● Problem to work on:
From the data that follows, copy every line with the string "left".

● Given data:
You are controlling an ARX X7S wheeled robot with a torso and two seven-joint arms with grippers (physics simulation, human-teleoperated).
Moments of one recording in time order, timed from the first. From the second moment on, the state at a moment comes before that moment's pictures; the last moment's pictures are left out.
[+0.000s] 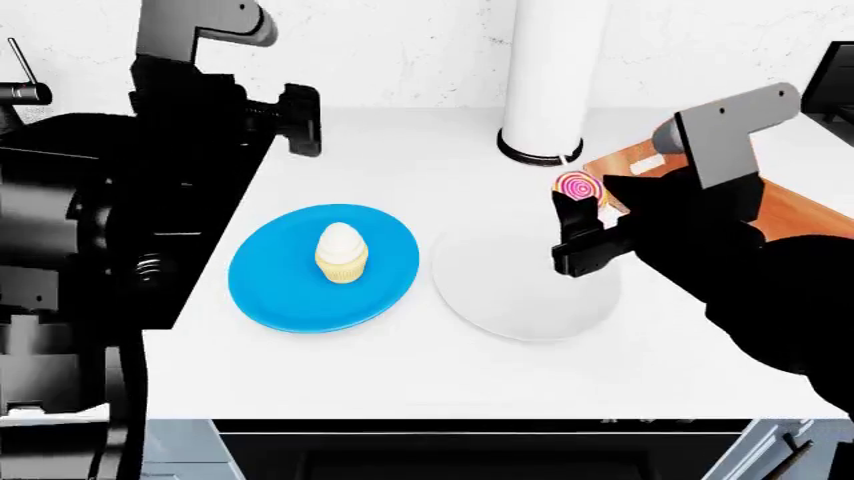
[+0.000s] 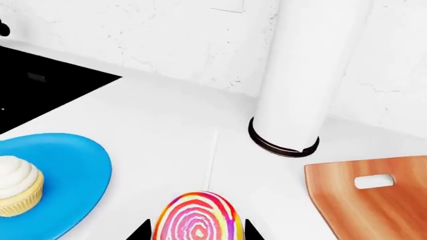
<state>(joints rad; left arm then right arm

● Result below:
Moments of one recording in time order, timed from the first. From the second moment on, the state at a moment comes before that moment's pictures; the last moment's pictures are left out.
<state>(joints rad; left arm then right arm

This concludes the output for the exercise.